17.700 Euro Bargeld und sechs Handys: Bundespolizei kontrolliert mutmaßlichen Hehler am Grenzübergang

Symbolfoto - Freigabe unter der Quelle "Bundespolizei" für redaktionelle Zwecke

Die Bundespolizei hat am Grenzübergang Hörbranz (BAB 96) einen 38-jährigen Griechen kontrolliert und dabei 17.700 Euro Bargeld sowie sechs aktive Mobiltelefone bei ihm entdeckt. Der Mann war in der Nacht zum Freitag (10. April) in einem Fernreisebus unterwegs, als ihn Lindauer Bundespolizisten genauer unter die Lupe nahmen.

Der griechische Staatsangehörige wies sich mit seinem Reisepass aus, das vorgezeigte Busticket war jedoch nicht auf seinen Namen ausgestellt. Zusätzlich schlug das polizeiliche Fahndungssystem Alarm: Der 38-Jährige war bereits den französischen Behörden bekannt.

Bei der Kontrolle des Reisegepäcks fanden die Beamten das Bargeld in kleinen Scheinen, verteilt auf mehrere mitgeführte Taschen. Dazu entdeckten sie sechs Mobiltelefone mit aktiven SIM-Karten. Zur Herkunft des Geldes, der Nutzung der Mobiltelefone und dem Zweck seiner Reise machte der Mann widersprüchliche Angaben.

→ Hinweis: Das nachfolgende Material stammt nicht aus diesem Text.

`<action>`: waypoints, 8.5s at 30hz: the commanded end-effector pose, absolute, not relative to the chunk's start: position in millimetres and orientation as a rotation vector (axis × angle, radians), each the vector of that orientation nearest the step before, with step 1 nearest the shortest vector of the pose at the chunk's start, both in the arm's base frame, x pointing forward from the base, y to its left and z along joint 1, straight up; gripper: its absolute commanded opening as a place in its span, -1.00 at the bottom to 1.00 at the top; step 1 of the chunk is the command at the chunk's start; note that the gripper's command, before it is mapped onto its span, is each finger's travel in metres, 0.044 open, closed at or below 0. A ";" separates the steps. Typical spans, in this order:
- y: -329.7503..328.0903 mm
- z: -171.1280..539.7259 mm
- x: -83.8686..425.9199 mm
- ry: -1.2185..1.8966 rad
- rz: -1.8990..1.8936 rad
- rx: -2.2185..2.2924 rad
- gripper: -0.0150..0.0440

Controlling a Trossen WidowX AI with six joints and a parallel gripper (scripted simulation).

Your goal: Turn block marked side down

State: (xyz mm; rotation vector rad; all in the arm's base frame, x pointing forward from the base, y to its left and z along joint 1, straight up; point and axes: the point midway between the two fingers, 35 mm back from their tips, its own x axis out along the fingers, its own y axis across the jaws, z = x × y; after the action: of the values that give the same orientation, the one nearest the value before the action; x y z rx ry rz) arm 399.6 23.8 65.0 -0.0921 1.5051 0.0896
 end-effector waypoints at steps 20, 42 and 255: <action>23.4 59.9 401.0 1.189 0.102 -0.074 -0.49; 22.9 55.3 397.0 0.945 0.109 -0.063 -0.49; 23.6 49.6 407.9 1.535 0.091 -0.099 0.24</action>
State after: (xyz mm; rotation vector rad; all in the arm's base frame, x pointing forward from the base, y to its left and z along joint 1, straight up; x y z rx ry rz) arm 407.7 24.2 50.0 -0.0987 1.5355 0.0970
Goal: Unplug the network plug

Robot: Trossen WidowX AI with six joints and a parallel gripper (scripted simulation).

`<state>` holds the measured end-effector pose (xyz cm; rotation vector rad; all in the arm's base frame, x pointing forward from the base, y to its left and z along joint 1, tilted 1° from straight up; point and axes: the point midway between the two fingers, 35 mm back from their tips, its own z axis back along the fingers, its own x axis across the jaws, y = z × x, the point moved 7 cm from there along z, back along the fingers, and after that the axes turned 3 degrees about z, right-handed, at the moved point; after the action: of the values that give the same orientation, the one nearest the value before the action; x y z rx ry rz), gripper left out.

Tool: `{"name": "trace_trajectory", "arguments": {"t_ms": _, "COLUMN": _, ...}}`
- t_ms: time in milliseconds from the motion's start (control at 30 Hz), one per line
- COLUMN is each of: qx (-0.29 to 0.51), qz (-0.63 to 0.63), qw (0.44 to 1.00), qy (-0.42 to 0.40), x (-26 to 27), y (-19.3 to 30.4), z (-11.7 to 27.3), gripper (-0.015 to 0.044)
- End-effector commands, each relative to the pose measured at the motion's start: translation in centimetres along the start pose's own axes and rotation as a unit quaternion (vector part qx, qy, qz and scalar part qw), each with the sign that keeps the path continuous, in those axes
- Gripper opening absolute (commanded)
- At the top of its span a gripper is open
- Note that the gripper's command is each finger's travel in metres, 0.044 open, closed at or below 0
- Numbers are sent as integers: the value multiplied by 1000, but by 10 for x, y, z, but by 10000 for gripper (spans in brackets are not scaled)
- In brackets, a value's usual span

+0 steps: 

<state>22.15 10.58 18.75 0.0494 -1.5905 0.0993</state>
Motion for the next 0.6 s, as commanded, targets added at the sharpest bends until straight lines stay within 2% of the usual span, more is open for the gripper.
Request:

Für die Ermittler stehen mehrere Straftaten im Raum. Der zuständige Amtsrichter entschied, das gesamte Bargeld sowie die Mobiltelefone zu beschlagnahmen. Nach Abschluss der Maßnahmen durfte der 38-Jährige seine Reise fortsetzen. Die Herkunft des Geldes sowie der Telefone ist gegenwärtiger Gegenstand der Ermittlungen.